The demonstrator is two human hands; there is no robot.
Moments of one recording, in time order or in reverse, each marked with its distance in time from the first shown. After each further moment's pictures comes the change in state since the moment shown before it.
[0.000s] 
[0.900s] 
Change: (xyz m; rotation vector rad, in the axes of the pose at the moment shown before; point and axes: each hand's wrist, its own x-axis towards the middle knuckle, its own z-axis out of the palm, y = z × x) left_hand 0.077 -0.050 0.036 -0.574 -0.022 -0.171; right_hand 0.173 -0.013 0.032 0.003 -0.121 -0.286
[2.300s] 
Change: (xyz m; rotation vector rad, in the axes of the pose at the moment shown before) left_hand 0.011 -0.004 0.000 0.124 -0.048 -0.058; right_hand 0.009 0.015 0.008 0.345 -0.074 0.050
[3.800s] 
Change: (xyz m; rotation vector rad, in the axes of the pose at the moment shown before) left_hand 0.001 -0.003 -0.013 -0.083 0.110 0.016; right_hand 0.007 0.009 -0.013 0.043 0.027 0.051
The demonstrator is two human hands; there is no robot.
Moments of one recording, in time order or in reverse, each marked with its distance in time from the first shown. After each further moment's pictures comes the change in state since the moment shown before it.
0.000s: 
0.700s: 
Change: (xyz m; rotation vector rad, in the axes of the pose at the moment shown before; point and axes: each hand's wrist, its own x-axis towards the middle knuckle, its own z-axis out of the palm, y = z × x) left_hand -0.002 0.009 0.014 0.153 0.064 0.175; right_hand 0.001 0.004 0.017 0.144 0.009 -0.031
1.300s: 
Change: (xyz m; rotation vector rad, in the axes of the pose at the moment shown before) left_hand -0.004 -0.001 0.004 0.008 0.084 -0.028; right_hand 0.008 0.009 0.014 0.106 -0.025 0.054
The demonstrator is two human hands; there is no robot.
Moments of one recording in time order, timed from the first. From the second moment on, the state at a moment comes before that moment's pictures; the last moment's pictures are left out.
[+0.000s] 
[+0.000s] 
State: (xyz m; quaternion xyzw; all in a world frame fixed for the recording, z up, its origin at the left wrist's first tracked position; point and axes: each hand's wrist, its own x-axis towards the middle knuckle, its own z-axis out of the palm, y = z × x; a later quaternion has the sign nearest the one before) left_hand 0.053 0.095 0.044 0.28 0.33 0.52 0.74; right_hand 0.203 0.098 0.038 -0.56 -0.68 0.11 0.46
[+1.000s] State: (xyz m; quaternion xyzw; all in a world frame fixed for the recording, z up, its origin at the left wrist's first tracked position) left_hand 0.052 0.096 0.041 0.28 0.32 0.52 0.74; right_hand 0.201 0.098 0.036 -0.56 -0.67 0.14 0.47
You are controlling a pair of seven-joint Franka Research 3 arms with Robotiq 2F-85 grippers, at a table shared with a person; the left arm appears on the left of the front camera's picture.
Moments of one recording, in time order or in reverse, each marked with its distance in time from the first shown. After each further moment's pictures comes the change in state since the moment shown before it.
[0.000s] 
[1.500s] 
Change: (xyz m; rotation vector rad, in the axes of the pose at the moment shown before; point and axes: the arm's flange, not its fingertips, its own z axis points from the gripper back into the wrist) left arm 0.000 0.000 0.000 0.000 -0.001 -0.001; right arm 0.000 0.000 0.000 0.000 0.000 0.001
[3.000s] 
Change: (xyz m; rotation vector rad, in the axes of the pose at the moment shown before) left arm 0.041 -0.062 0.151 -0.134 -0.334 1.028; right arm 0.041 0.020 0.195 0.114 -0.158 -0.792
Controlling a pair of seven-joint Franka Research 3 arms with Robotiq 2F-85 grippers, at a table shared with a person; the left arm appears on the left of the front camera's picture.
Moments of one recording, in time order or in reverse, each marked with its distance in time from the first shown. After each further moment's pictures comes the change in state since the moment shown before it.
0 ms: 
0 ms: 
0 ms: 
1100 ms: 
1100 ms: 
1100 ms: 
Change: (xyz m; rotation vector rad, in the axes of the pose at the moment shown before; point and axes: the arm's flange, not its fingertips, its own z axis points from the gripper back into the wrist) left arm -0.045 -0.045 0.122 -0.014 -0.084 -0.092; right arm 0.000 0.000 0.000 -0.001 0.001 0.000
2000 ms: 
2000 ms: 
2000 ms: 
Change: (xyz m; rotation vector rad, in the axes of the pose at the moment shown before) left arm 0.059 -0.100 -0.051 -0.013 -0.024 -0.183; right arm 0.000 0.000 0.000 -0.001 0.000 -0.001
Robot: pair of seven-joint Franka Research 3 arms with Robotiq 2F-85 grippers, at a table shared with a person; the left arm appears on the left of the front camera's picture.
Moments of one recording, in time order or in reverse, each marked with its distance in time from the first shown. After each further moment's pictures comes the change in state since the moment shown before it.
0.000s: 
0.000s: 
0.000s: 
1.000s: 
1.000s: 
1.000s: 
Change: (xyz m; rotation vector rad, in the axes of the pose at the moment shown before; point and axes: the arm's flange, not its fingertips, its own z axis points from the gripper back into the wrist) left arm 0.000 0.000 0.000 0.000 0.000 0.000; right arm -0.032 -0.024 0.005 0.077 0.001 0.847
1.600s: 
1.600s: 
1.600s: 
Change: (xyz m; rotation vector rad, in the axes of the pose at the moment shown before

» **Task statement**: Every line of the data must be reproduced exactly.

» **Response area**:
The demonstrator is two human hands; there is no robot.
Moments of one recording, in time order or in reverse, each marked with its distance in time from the first shown. After each further moment's pictures comes the change in state since the moment shown before it.
[0.000s] 
[0.900s] 
Change: (xyz m; rotation vector rad, in the axes of the pose at the moment shown before; point and axes: each hand's wrist, its own x-axis towards the middle knuckle, its own z-axis out of the palm, y = z × x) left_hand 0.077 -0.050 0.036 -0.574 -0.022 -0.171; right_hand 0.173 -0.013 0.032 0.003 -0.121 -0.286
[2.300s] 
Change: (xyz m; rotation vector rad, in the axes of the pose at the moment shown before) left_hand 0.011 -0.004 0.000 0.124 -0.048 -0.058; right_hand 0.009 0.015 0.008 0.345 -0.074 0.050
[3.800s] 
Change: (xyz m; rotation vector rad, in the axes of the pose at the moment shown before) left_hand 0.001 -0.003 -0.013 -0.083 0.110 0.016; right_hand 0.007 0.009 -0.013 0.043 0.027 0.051
The demonstrator is two human hands; there is no robot.
Moments of one recording, in time order or in reverse, each marked with its distance in time from the first shown. After each further moment's pictures comes the change in state since the moment shown before it.
0.000s: 
0.700s: 
Change: (xyz m; rotation vector rad, in the axes of the pose at the moment shown before; point and axes: each hand's wrist, its own x-axis towards the middle knuckle, its own z-axis out of the palm, y = z × x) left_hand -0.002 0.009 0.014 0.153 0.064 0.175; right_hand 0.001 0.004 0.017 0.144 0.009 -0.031
1.300s: 
Change: (xyz m; rotation vector rad, in the axes of the pose at the moment shown before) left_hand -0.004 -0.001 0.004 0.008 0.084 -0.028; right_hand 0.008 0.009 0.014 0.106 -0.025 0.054
The demonstrator is two human hands; there is no robot.
Moments of one recording in time order, timed from the first. From the second moment on, the state at a moment comes before that moment's pictures; the last moment's pictures are left out.
[+0.000s] 
[+0.000s] 
State: (xyz m; quaternion xyzw; all in a world frame fixed for the recording, z up, its origin at the left wrist's first tracked position; point and axes: each hand's wrist, its own x-axis towards the middle knuckle, its own z-axis out of the palm, y = z × x; a later quaternion has the sign nearest the one before) left_hand 0.053 0.095 0.044 0.28 0.33 0.52 0.74; right_hand 0.203 0.098 0.038 -0.56 -0.68 0.11 0.46
[+1.000s] State: (xyz m; quaternion xyzw; all in a world frame fixed for the recording, z up, its origin at the left wrist's first tracked position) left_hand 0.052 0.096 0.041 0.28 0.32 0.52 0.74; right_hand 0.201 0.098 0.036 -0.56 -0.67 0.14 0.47
You are controlling a pair of seven-joint Franka Research 3 arms with Robotiq 2F-85 grippers, at a table shared with a person; the left arm appears on the left of the front camera's picture.
Moments of one recording, in time order or in reverse, each marked with its distance in time from the first shown. After each further moment's pictures comes the change in state since the moment shown before it.
[0.000s] 
[1.500s] 
Change: (xyz m; rotation vector rad, in the axes of the pose at the moment shown before; point and axes: the arm's flange, not its fingertips, its own z axis points from the gripper back into the wrist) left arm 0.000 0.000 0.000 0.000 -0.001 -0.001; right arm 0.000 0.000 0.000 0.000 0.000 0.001
[3.000s] 
Change: (xyz m; rotation vector rad, in the axes of the pose at the moment shown before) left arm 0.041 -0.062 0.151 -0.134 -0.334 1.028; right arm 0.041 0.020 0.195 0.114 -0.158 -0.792
Controlling a pair of seven-joint Franka Research 3 arms with Robotiq 2F-85 grippers, at a table shared with a person; the left arm appears on the left of the front camera's picture.
Moments of one recording, in time order or in reverse, each marked with its distance in time from the first shown. After each further moment's pictures comes the change in state since the moment shown before it.
0 ms: 
0 ms: 
0 ms: 
1100 ms: 
1100 ms: 
1100 ms: 
Change: (xyz m; rotation vector rad, in the axes of the pose at the moment shown before; point and axes: the arm's flange, not its fingertips, its own z axis points from the gripper back into the wrist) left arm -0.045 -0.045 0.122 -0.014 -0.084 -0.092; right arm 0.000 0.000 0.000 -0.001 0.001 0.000
2000 ms: 
2000 ms: 
2000 ms: 
Change: (xyz m; rotation vector rad, in the axes of the pose at the moment shown before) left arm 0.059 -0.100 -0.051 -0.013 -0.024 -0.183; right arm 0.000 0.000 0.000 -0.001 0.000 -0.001
Robot: pair of seven-joint Franka Research 3 arms with Robotiq 2F-85 grippers, at a table shared with a person; the left arm appears on the left of the front camera's picture.
Moments of one recording, in time order or in reverse, each marked with its distance in time from the first shown. After each further moment's pictures comes the change in state since the moment shown before it.
0.000s: 
0.000s: 
0.000s: 
1.000s: 
1.000s: 
1.000s: 
Change: (xyz m; rotation vector rad, in the axes of the pose at the moment shown before; point and axes: the arm's flange, not its fingertips, its own z axis points from the gripper back into the wrist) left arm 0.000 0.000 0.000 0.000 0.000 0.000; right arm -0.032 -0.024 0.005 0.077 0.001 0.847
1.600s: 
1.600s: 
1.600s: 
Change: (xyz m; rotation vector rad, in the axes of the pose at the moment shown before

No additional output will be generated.